Mortal Munchies: a Non-Lethal Alternative to Fruit Snacks
Here’s a radical idea: What if fruit snacks were just…fruit?
That’s the entire premise behind Mortal Munchies. We skip the chemicals, the corn syrup, and the neon dyes, and we give you the real thing: single-ingredient dried fruit. Bad Apple. Barbaric Banana. Belligerent Blueberry. Malicious Mango. All flavor, zero lab equipment.

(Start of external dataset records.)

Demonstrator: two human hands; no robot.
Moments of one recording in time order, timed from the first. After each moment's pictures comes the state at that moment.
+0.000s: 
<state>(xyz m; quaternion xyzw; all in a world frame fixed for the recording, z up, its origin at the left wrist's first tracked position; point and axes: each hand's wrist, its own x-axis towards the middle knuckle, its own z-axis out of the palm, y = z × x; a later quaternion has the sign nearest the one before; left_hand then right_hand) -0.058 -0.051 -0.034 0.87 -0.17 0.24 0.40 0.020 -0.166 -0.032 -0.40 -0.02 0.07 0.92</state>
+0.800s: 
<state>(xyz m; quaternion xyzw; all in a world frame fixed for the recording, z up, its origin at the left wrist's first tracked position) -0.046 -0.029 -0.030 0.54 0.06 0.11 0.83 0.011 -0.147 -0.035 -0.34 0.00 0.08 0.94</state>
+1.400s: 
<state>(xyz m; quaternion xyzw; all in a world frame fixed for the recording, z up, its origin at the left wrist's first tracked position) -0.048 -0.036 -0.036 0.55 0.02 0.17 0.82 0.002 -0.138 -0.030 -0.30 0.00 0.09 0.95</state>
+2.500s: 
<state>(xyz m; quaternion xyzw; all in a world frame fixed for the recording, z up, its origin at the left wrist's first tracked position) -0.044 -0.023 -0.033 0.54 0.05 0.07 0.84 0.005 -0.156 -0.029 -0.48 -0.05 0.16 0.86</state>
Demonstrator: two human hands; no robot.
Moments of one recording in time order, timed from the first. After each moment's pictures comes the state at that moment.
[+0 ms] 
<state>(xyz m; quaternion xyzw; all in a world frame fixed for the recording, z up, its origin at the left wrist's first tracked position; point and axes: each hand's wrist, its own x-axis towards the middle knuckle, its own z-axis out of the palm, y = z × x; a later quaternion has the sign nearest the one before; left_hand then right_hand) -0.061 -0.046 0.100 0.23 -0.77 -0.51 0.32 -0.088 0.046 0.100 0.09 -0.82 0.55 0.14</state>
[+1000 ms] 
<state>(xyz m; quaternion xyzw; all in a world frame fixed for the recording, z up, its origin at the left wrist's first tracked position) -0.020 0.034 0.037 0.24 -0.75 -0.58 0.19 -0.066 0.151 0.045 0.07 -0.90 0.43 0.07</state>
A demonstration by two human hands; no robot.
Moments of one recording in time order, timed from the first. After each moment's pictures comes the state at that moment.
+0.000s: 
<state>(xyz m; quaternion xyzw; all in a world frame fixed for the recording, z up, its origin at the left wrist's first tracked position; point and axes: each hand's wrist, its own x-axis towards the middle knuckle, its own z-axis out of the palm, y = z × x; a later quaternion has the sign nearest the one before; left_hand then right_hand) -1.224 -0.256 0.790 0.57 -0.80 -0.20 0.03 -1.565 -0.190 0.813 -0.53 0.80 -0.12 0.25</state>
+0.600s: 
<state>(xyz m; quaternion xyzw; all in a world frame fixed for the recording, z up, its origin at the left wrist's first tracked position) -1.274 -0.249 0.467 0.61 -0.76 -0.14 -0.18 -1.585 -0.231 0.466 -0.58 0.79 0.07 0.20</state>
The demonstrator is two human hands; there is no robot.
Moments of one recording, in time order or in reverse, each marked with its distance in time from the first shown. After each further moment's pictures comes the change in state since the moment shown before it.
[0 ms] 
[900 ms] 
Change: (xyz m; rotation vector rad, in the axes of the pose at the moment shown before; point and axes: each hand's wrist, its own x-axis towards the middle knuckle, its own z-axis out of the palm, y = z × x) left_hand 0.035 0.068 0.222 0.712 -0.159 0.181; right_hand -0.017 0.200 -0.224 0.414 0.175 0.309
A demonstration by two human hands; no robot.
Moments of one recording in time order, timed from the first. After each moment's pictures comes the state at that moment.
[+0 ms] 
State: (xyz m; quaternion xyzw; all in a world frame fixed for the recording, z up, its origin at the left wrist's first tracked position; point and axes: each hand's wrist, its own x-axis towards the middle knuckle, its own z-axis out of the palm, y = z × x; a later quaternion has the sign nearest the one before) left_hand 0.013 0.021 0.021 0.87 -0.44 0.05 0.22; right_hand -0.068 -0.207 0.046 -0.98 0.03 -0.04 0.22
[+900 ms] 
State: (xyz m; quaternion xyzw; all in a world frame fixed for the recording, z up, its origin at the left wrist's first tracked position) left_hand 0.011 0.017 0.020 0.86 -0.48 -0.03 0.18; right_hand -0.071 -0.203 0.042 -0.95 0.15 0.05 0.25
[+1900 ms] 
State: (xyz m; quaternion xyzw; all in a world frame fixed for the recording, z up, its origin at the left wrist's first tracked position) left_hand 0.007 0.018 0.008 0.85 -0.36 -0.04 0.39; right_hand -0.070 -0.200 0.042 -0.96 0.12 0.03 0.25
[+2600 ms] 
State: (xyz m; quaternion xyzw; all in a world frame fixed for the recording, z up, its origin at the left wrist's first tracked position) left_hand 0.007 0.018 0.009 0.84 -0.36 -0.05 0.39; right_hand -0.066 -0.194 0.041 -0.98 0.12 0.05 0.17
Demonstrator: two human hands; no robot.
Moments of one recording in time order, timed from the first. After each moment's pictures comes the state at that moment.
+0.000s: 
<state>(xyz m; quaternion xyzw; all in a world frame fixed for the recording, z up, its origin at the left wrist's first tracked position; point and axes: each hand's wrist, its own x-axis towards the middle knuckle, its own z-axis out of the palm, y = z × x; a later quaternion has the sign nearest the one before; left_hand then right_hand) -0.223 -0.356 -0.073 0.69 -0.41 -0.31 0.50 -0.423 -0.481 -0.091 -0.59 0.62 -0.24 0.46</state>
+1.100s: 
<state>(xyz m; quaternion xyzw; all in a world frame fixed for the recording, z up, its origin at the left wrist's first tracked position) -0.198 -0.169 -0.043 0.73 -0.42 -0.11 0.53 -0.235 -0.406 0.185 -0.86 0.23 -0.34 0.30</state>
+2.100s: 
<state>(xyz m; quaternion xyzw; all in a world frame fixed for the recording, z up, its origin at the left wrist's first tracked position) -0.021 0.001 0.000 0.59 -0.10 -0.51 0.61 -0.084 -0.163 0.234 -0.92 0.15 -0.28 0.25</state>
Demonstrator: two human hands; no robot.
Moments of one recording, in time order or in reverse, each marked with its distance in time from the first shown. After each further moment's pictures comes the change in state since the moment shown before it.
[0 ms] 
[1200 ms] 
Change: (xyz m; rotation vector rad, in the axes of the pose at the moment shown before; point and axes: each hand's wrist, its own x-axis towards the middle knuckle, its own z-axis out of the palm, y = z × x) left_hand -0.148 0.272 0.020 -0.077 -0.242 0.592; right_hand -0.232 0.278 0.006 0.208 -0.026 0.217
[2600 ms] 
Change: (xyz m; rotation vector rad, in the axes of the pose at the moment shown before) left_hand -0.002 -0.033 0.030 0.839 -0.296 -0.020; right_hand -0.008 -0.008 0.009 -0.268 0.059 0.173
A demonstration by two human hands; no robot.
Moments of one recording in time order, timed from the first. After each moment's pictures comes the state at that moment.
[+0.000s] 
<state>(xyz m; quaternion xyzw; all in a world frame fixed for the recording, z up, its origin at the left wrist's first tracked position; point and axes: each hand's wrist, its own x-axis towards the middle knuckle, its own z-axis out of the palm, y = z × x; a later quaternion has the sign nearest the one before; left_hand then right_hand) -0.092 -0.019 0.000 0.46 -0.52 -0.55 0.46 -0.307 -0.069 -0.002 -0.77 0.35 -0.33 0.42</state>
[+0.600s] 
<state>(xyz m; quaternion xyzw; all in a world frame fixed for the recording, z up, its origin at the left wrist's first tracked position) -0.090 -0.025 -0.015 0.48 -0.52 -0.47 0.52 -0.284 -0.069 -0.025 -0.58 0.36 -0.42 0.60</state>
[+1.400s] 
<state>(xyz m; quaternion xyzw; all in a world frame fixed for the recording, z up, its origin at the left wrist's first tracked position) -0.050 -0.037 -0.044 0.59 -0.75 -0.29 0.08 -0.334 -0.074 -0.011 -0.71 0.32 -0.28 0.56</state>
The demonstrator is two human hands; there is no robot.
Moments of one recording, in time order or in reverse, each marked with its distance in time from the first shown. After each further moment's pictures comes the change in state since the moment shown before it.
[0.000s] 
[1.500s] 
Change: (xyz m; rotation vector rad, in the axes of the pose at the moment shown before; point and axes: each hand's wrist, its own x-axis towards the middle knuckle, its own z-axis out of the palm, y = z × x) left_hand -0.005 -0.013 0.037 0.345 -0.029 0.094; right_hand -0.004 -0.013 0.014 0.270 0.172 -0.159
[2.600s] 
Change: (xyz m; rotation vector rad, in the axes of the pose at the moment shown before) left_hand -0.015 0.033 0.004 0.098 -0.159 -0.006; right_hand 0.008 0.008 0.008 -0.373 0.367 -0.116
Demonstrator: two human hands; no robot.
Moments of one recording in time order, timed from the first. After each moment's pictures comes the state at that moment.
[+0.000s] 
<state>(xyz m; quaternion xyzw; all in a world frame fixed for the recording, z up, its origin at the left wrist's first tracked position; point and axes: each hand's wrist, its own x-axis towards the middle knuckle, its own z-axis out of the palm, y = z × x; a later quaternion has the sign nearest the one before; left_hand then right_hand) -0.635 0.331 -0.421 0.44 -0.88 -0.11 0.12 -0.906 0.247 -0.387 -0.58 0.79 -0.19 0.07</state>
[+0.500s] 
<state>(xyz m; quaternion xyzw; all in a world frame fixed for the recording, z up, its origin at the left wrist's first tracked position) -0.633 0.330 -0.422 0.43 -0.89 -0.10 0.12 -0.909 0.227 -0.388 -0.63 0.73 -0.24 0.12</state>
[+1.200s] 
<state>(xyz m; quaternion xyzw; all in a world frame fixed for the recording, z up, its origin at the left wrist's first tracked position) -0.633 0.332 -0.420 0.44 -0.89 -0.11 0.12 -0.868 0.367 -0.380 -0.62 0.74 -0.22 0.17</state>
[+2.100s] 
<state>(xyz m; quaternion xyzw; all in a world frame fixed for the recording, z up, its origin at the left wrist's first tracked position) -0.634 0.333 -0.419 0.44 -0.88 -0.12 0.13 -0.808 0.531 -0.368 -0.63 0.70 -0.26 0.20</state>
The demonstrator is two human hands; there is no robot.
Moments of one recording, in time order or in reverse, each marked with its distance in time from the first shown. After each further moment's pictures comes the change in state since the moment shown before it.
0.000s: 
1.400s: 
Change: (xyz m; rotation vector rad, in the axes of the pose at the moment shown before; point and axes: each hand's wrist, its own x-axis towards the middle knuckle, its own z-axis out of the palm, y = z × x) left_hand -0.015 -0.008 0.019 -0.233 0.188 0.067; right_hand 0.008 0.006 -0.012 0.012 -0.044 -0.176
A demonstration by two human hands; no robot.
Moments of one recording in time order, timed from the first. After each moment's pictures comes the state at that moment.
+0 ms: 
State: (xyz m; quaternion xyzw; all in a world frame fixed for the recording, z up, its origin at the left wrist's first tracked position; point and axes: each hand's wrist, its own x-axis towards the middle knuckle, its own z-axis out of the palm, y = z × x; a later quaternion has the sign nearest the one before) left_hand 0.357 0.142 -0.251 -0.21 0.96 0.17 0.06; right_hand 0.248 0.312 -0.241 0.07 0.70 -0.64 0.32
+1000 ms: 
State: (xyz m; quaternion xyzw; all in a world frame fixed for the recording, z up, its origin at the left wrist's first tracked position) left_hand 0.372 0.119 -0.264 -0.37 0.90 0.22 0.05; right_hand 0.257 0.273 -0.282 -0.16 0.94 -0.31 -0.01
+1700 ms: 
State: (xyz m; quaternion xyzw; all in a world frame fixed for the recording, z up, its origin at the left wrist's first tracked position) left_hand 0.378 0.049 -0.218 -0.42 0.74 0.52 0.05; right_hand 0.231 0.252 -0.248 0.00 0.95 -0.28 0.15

Our fruit isn’t molded, dyed, or “enhanced.” It’s the original snack food. Actual nutrients, actual fiber, and zero ingredients that sound like prescription drugs. It’s naturally sweet, satisfying, and capable of surviving outside a corporate focus group.
Death to Fruit Snacks
Eating fruit snacks instead of real dried fruit is like mistaking a wax sculpture for a human being. It looks close enough until you realize it’s lifeless, hollow, and smells faintly of chemicals.
Fruit snacks are what happens when food science forgets about food. They’re edible marketing campaigns: sugar cloaked in virtue signaling. And they’ve been training generations of kids to think a cartoon-shaped glucose slab counts as fruit.
It’s time to stop pretending. You don’t need chewy sugar squares to live your best life. You need snacks that don’t double as dental weapons. Avoid the snack aisle like the plague. Stock up on dried fruit that still resembles something that grew on a tree.